With a sharp tug, he tightens the strap on my hip belt, and I gasp.

“Too tight?” he asks.

“Just unexpected. I think it’s okay.”

“It should be snug, but not uncomfortable.” He inspects my shoulder harness. “Okay, now these need tightening. Shouldn’t be a gap here, see?” Warm fingers slip between my shoulder blade and the strap. He wiggles them around to demonstrate, and a wave of shivers rushes down my arm.

“Tighten away,” I tell him. In a weird way, all this methodical touching feels like getting a haircut at the salon. It’s almost sensual, but not quite. Or at least you don’t want it to be. The Norwegian man who cuts my hair is older than my dad and wears a lot of rings that clink together in a disconcerting, yet strangely pleasing way when he’s using scissors. I really don’t want to enjoy sexy feelings around Einar, and I definitely don’t want to enjoy them around Lennon. Best to stop thinking about it.

“So, hey,” I say, forcing my mind to concentrate on other things. “Now that I know some of the crazy noises I heard last night were probably Reagan and Brett trampling through the campground, I feel a little better about our earlier talk. You know, about all the wild animals. I mean, I know it will be different out here, but—”

“Oh, it will be completely different,” he says, moving on to my other shoulder strap.

“But it can’t be that bad if you’re not worried.”

“Actually, I was scared out of my ever-loving mind the first night I camped alone in the backcountry. I was so convinced wolves were coming after me, I nearly wet my sleeping bag.”

I huff out a surprised laugh. “And how did you get over that fear, pray tell?”

“Knowledge is a beautiful thing. I found out that there aren’t wolves in California.”

“There aren’t?”

“Apart from a few stray gray wolves that occasionally pass through, there’s only one known pack—the Shasta pack. They’re near the Oregon border.” He tests both shoulders. “How’s that feel now? Better?”

Yes, it actually does. Way better. The backpack feels more like an extension of me rather than a punishment. It’s still heavy, but I can handle it.

“Anyway,” he says. “We’re completely safe here, wolf-wise.

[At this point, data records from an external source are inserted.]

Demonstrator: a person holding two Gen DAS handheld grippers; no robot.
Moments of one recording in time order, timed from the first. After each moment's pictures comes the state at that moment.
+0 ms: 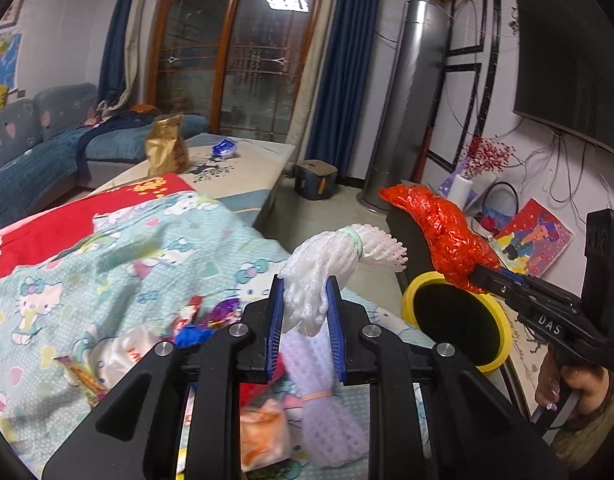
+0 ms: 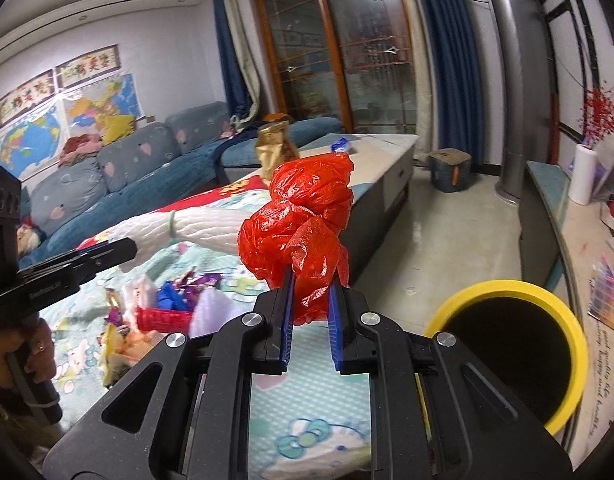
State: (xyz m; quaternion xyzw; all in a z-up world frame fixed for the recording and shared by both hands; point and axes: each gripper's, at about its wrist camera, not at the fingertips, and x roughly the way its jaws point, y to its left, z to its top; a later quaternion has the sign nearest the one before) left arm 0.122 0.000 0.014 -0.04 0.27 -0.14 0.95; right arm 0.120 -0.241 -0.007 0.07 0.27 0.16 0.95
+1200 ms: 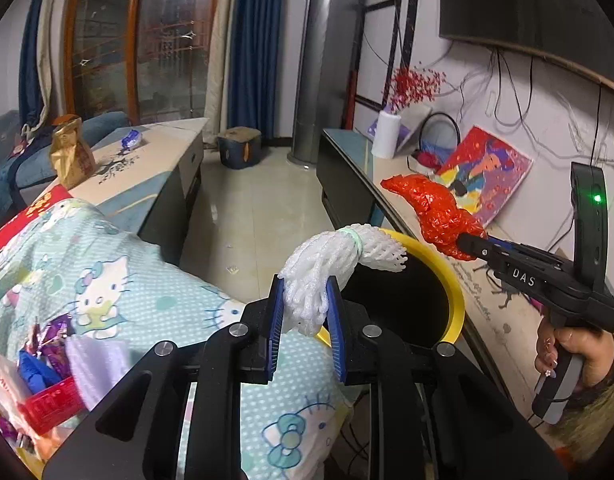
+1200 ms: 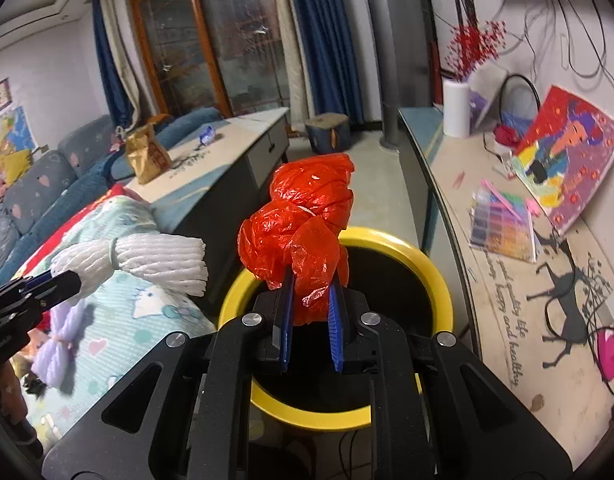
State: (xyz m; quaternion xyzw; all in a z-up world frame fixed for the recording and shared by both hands) left arm 0.145 -0.180 -0.024 0.04 0.32 -0.24 0.91; right arm 0.115 -0.398 -0.055 0.12 0.33 -0.03 0.93
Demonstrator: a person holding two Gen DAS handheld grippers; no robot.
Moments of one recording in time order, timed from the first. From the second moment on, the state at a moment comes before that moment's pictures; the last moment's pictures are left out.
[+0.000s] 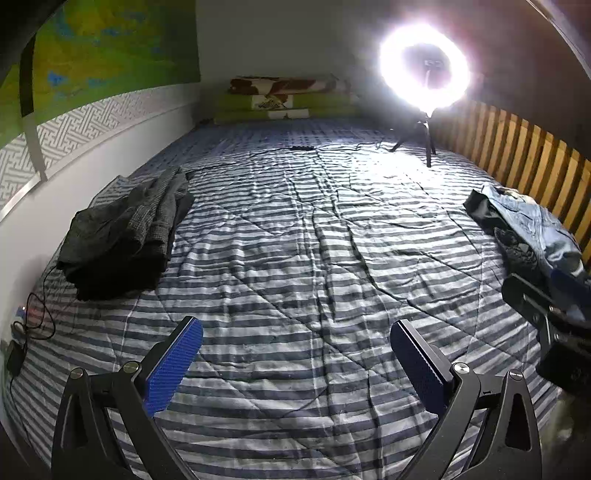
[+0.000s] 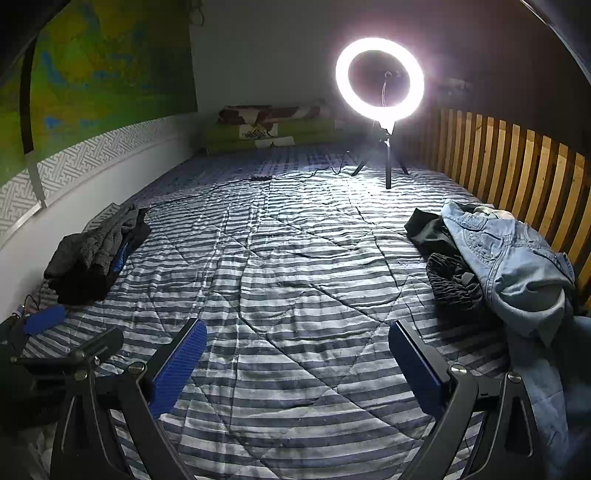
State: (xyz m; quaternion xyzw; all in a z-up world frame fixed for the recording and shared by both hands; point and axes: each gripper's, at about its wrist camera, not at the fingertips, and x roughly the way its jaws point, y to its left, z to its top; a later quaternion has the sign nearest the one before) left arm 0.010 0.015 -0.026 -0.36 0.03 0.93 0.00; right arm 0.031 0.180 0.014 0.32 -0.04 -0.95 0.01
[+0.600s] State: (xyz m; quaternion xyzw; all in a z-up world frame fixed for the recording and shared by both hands) left arm -0.002 -0.005 -0.034 -0.37 0.02 0.93 -0.01; right arm 0.024 0.173 0.002 0.34 -0.03 -0.94 0.01
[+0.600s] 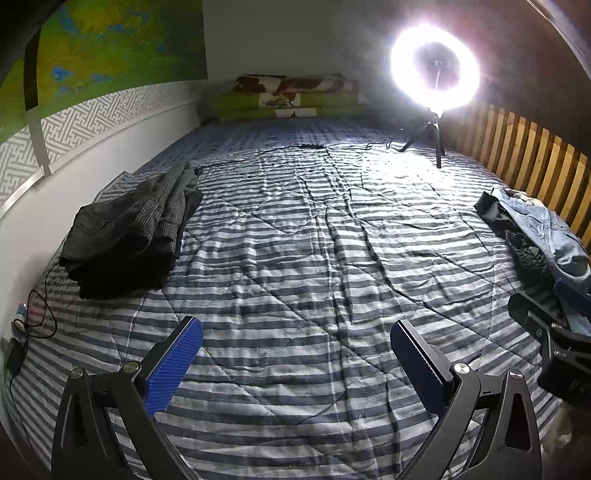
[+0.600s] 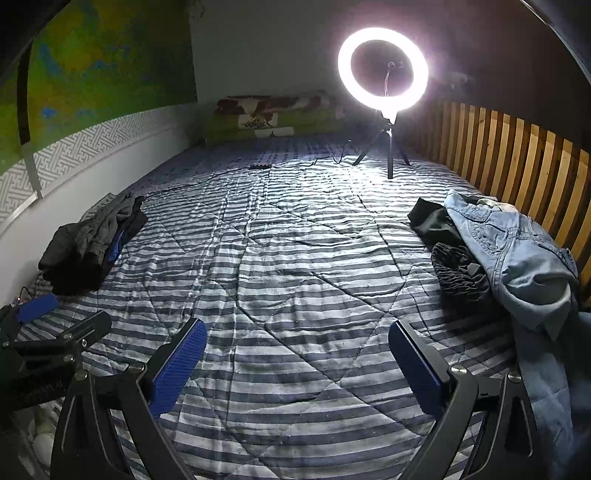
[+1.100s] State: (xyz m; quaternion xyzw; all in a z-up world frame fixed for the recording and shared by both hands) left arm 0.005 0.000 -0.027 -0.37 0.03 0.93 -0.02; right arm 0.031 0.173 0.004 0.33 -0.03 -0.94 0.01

Better chance of spotting a werewolf.”

“Oh, you’d like that, wouldn’t you, Bram Stoker?”

“He wrote about vampires.”

“Same difference.”

“Do you enjoy being wrong?” he asks.

“I enjoy your sanctimonious defense of fictional creatures.”

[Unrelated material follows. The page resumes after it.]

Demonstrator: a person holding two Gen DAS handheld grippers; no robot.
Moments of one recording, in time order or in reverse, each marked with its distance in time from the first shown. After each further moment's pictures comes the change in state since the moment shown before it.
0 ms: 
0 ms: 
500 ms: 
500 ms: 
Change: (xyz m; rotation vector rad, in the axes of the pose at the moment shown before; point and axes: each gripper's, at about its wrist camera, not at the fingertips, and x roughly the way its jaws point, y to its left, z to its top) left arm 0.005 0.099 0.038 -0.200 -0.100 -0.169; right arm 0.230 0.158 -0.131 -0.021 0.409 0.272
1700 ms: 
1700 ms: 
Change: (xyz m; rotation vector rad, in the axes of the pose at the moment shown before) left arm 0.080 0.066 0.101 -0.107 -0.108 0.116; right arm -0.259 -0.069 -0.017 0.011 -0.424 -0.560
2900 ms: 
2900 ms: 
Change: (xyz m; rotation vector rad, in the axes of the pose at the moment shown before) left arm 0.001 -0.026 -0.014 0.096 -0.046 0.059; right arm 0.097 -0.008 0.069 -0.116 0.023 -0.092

He chuckles. “I will gladly defend all woodland-bound fictional creatures. Werewolves, bigfoots, and definitely any wendigos. But, hey. You’ll be happy to know that wendigos aren’t native to California either. So you don’t have to worry about a cannibalistic monster eating you for dinner in the middle of the night.”

“This has been a great talk,” I say. “Thanks so much for alleviating my fears.”

He smiles down at me—the warm, boyish smile I used to know and love so well—and my stomach flutters wildly. “I live to give you nightmares, Zorie.”

“Hey,” I complain good-naturedly. “Not nice.”

“Not at all,” he says, still smiling.

And I can still feel the warmth of that smile long after he turns around to catch up with the group.

*

A few minutes into the next leg of our hike, the unmarked trail bends upward, and we’re now battling an uphill climb. One that’s rocky and dry and uncomfortably warm as the temperature rises with the elevation. But halfway up, we enter a forest of red firs. Their branches are heavy with pinecones, and they help with shade . . . just not with the incline. Hiking on flat ground isn’t so bad; hiking on an incline with rocks poking the bottoms of your shoes is torment of the damned. I concentrate on Lennon’s bear bell. Its jingle, along with my own bell’s answering jangle, is strangely soothing, and this reassuring rhythm helps me put one foot in front of the other.